▼

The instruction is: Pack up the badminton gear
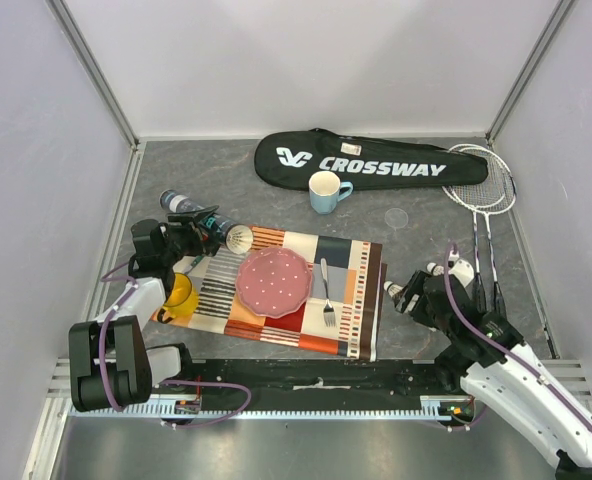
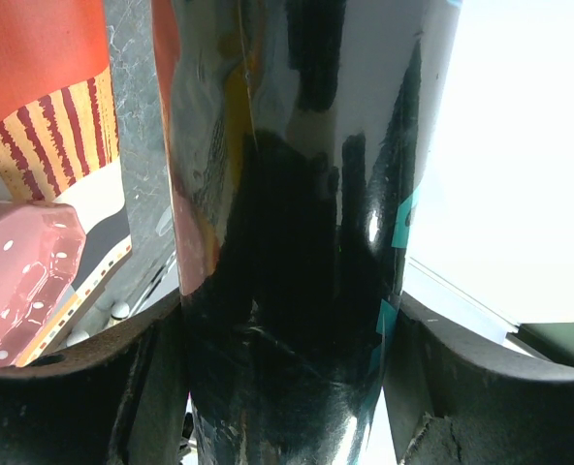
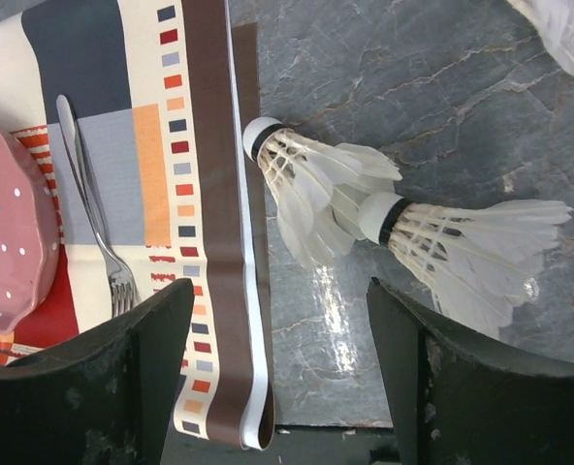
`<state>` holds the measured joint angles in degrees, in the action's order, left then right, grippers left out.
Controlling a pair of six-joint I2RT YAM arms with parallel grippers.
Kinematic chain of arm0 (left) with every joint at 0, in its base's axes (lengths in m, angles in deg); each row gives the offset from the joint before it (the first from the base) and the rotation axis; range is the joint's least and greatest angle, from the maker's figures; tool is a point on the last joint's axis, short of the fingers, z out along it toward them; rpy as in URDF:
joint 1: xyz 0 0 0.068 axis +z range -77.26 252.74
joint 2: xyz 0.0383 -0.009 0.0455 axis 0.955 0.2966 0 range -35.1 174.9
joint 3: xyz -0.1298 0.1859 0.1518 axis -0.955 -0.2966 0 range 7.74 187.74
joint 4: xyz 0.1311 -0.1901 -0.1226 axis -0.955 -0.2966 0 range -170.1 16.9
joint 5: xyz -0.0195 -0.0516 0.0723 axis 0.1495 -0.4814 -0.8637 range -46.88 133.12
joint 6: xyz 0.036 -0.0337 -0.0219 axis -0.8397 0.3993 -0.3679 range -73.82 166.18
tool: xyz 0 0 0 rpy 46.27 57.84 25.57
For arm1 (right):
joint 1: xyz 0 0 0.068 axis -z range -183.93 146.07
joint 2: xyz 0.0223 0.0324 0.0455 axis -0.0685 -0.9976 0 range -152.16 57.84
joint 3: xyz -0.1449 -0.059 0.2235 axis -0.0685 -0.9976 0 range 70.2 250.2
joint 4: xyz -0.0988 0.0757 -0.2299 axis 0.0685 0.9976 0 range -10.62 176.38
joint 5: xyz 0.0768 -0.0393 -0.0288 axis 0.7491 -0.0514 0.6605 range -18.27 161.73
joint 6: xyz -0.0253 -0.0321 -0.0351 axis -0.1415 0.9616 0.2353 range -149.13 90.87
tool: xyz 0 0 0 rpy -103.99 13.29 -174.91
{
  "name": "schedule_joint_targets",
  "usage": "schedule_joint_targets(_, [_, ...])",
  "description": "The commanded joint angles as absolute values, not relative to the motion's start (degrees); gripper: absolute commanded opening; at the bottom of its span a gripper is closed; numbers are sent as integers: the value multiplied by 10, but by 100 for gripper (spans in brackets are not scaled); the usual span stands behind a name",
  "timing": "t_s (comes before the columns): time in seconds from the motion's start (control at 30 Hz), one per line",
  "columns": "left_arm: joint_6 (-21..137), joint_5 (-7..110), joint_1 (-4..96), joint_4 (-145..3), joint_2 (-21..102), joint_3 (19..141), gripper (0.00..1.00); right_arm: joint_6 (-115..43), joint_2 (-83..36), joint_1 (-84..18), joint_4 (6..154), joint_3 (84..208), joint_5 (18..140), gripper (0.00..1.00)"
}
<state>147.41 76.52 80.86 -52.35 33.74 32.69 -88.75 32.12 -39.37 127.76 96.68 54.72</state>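
My left gripper (image 2: pixel 287 339) is shut on the dark glossy tube (image 2: pixel 297 194), which fills the gap between both fingers. From above, the tube (image 1: pixel 201 220) lies tilted at the left over the placemat's corner, with a white shuttlecock (image 1: pixel 239 238) at its open end. My right gripper (image 3: pixel 282 300) stands open over bare table, nothing between its fingers. Just beyond it lie two shuttlecocks (image 3: pixel 306 184) (image 3: pixel 462 242), one overlapping the other, and a third (image 3: pixel 563 29) shows at the top right corner. The black CROSSWAY bag (image 1: pixel 371 160) lies at the back, with two rackets (image 1: pixel 481 190) to its right.
A striped placemat (image 1: pixel 351 300) in the middle carries a pink plate (image 1: pixel 274 280) and a fork (image 1: pixel 326 295). A yellow mug (image 1: pixel 179 293) stands by my left arm. A light blue cup (image 1: pixel 324 190) stands in front of the bag. A small clear disc (image 1: pixel 396 217) lies near the rackets.
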Motion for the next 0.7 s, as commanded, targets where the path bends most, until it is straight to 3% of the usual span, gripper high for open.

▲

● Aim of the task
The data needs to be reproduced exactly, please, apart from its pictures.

● Exercise solution
The instruction is: Pack up the badminton gear
`<state>` holds the measured joint angles in degrees, in the action's order, left then right, grippers left out.
Controlling a pair of six-joint I2RT YAM arms with parallel grippers.
Kinematic chain of arm0 (left) with every joint at 0, in its base's axes (lengths in m, angles in deg); each row gives the offset from the joint before it (the first from the base) and the rotation axis; range is the joint's least and greatest angle, from the maker's figures; tool is a point on the last joint's axis, short of the fingers, z out along it toward them; rpy as in URDF:
joint 1: xyz 0 0 0.068 axis +z range -77.26 252.74
joint 2: xyz 0.0383 -0.009 0.0455 axis 0.955 0.2966 0 range -35.1 174.9
joint 3: xyz -0.1298 0.1859 0.1518 axis -0.955 -0.2966 0 range 7.74 187.74
joint 4: xyz 0.1311 -0.1901 -0.1226 axis -0.955 -0.2966 0 range -170.1 16.9
joint 5: xyz -0.0195 -0.0516 0.0723 axis 0.1495 -0.4814 -0.8637 range -46.88 133.12
joint 6: xyz 0.036 -0.0337 -0.0219 axis -0.8397 0.3993 -0.3679 range -73.82 166.18
tool: xyz 0 0 0 rpy 46.27 57.84 25.57
For arm1 (right):
joint 1: xyz 0 0 0.068 axis -z range -183.93 146.07
joint 2: xyz 0.0223 0.0324 0.0455 axis -0.0685 -0.9976 0 range -152.16 57.84
joint 3: xyz -0.1449 -0.059 0.2235 axis -0.0685 -0.9976 0 range 70.2 250.2
joint 4: xyz -0.0988 0.0757 -0.2299 axis 0.0685 0.9976 0 range -10.62 176.38
joint 5: xyz 0.0768 -0.0393 -0.0288 axis 0.7491 -0.0514 0.6605 range -18.27 161.73
joint 6: xyz -0.0253 -0.0321 -0.0351 axis -0.1415 0.9616 0.2353 range -149.13 90.87
tool: xyz 0 0 0 rpy -103.99 13.29 -174.91
{
  "name": "schedule_joint_targets",
  "usage": "schedule_joint_targets(_, [_, ...])",
  "description": "The commanded joint angles as absolute values, not relative to the motion's start (degrees); gripper: absolute commanded opening; at the bottom of its span a gripper is closed; numbers are sent as integers: the value multiplied by 10, but by 100 for gripper (spans in brackets are not scaled); the usual span stands behind a name",
  "timing": "t_s (comes before the columns): time in seconds from the motion's start (control at 30 Hz), one per line",
  "columns": "left_arm: joint_6 (-21..137), joint_5 (-7..110), joint_1 (-4..96), joint_4 (-145..3), joint_2 (-21..102), joint_3 (19..141), gripper (0.00..1.00); right_arm: joint_6 (-115..43), joint_2 (-83..36), joint_1 (-84..18), joint_4 (6..154), joint_3 (84..208), joint_5 (18..140), gripper (0.00..1.00)"
}
<state>147.41 76.52 80.86 -52.35 33.74 32.69 -88.75 32.12 -39.37 127.76 96.68 54.72</state>
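My left gripper (image 2: pixel 287 339) is shut on the dark glossy tube (image 2: pixel 297 194), which fills the gap between both fingers. From above, the tube (image 1: pixel 201 220) lies tilted at the left over the placemat's corner, with a white shuttlecock (image 1: pixel 239 238) at its open end. My right gripper (image 3: pixel 282 300) stands open over bare table, nothing between its fingers. Just beyond it lie two shuttlecocks (image 3: pixel 306 184) (image 3: pixel 462 242), one overlapping the other, and a third (image 3: pixel 563 29) shows at the top right corner. The black CROSSWAY bag (image 1: pixel 371 160) lies at the back, with two rackets (image 1: pixel 481 190) to its right.
A striped placemat (image 1: pixel 351 300) in the middle carries a pink plate (image 1: pixel 274 280) and a fork (image 1: pixel 326 295). A yellow mug (image 1: pixel 179 293) stands by my left arm. A light blue cup (image 1: pixel 324 190) stands in front of the bag. A small clear disc (image 1: pixel 396 217) lies near the rackets.
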Motion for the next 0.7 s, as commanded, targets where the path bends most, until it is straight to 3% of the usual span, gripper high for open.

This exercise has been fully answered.